Exercise directions >> Within the material below, find each line bearing the word "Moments" and present it.

Input data >>

○ ○ ○

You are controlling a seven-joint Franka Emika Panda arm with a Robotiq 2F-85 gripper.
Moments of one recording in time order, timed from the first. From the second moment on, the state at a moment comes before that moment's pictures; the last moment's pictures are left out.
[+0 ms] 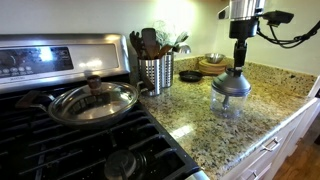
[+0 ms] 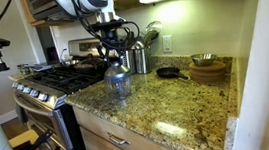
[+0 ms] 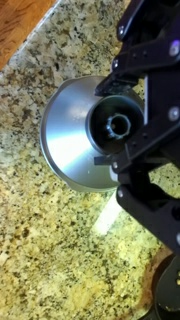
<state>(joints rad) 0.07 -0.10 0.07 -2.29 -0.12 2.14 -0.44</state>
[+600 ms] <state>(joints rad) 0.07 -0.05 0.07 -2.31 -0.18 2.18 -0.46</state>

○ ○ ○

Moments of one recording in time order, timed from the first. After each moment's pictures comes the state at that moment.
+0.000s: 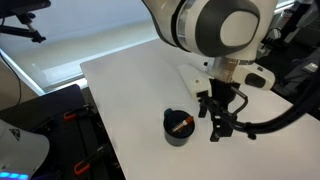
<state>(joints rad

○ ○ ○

Answer for this exercise >>
Moments of one recording in time order, timed from the first. From the second moment on, the state at a moment comes before that moment's pictures; the last moment's pictures are left out.
Moments of one recording in time order, timed from the first. After each moment's pictures comes the state at that moment.

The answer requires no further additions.